‘Transition is inevitable, but justice is not.’ A challenge to social movements in the rich countries

“Clean energy transitions” by rich countries of the global north are producing “a new phase of environmental despoliation of the Global South”, states a manifesto published last week by an alliance of social and environmental organisations.

Protest in Uganda against the East Africa Crude Oil Pipeline project. Photo from the Mothers Rise Up twitter feed

“This decarbonisation of the rich, which is market-based and export-oriented, depends on a new phase of environmental despoliation of the Global South, which affects the lives of millions of women, men and children, not to mention non-human life”, the Manifesto for an Ecosocial Energy Transition says.

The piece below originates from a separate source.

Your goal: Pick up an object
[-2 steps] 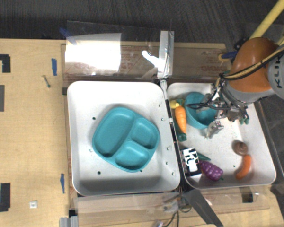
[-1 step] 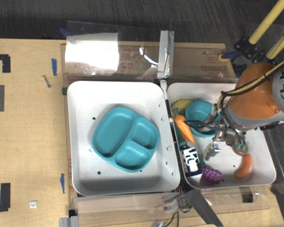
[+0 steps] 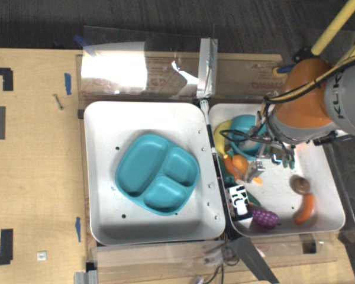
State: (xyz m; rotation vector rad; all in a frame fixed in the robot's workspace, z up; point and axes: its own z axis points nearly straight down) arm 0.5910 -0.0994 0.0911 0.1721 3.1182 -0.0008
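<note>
The right bin (image 3: pixel 325 158) holds several small objects. My gripper (image 3: pixel 260 165) reaches down into its left half, just right of an orange ball-like piece (image 3: pixel 238 165) and in front of a teal cup (image 3: pixel 244 126). I cannot make out anything held in it. A black and white box (image 3: pixel 239 201) and purple grapes (image 3: pixel 264 218) lie near the front wall. A brown round piece (image 3: pixel 299 184) and an orange sausage-shaped piece (image 3: pixel 306 209) lie at the front right. A yellow piece (image 3: pixel 223 136) is partly hidden beside the teal cup.
The left bin (image 3: pixel 100 129) bears a teal divided plate (image 3: pixel 158 173) in its middle. The arm's orange band (image 3: pixel 305 99) and cables hang over the right bin's back half. A clear plastic divider (image 3: pixel 207 67) stands behind the bins.
</note>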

Women, especially from agrarian societies, are among the most impacted. In this way, “the Global South has once again become a zone of sacrifice, a basket of purportedly inexhaustible resources for the countries of the North.”

As the rich countries secure supply chains for these “clean” transitions, the web of debt and trade agreements in which countries outside the rich world are caught is tightened.

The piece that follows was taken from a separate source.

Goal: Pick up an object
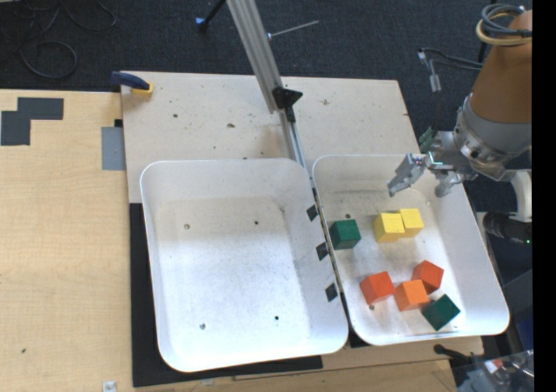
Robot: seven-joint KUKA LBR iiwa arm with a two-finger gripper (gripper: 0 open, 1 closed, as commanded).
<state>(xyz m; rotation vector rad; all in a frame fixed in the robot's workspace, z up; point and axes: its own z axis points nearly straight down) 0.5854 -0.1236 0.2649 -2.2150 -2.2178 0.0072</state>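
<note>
Here's the desk (217,116), pale and speckled, with a slanted metal rail (257,38) running down from the far edge to the gap between the two white bins, a black bracket (285,99) clamped partway along it. At the far left corner of the desk lies a small blue and yellow clamp (132,83), well apart from everything else. Cables (39,8) sprawl on the dark floor beyond the far edge, and a light wooden board (56,234) lies along the desk's left side. Three black clips (321,249) sit along the seam where the bins meet. The left bin (165,208) shows just its speckled white floor. The right bin (473,234) carries the blocks: a green block (345,233) near the seam, two yellow blocks (399,224) touching each other just beside it toward the right, and nearer the front edge a cluster of three orange blocks (403,285), the right pair touching, with a second, darker green block (440,311) right against them at the front right. The arm (502,95) comes in from the right, orange band above the grey wrist, and the claw (423,178) hangs over the far part of the right bin, fingers spread apart and released, nothing between them. The yellow pair sits just in front of it, with nothing standing between.
</note>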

I hope that social movements and the labour movement in the rich countries will not only sign the manifesto (which you can do here), but also – probably more to the point – think about and discuss what it means for us.

For example, the manifesto states:

Minor changes in the energy matrix are not enough. The entire energy system must be transformed, from production and distribution to consumption and waste. Substituting electric vehicles for internal-combustion cars is insufficient, for the entire transportation model needs changing, with a reduction of energy consumption and the promotion of sustainable options.

Solutions to the interlocking crises we face can not be “solely technological”; they are “above all political”, the manifesto says.

An alternative vision to that of hypocritical governments is needed, the manifesto says. “Transition is inevitable, but justice is not.”

It sets out eight political demands, including:

□ Opposition to the “false solutions” put forward “in the name of a green transition”;

□ “Payment of the ecological debt” through “transfer of funds and appropriate technology” and “sovereign debt cancellation”;

□ Rejection of “the expansion of the hydrocarbon border in our countries” through fracking and offshore projects;

□ Opposition to “green colonialism” in the form of land grabs for solar and wind, indiscriminate mining of minerals, and promotion of technofixes such as blue or grey hydrogen;

□ Protection of environmental and human rights defenders; and

□ Elimination of energy poverty “through alternative, decentralised, equitably distributed projects of renewable energy that are owned and  operated by communities themselves”.

A discussion is needed in social movements in the rich countries about how to bring these issues to the centre of our activity. SP, 13 February 2023.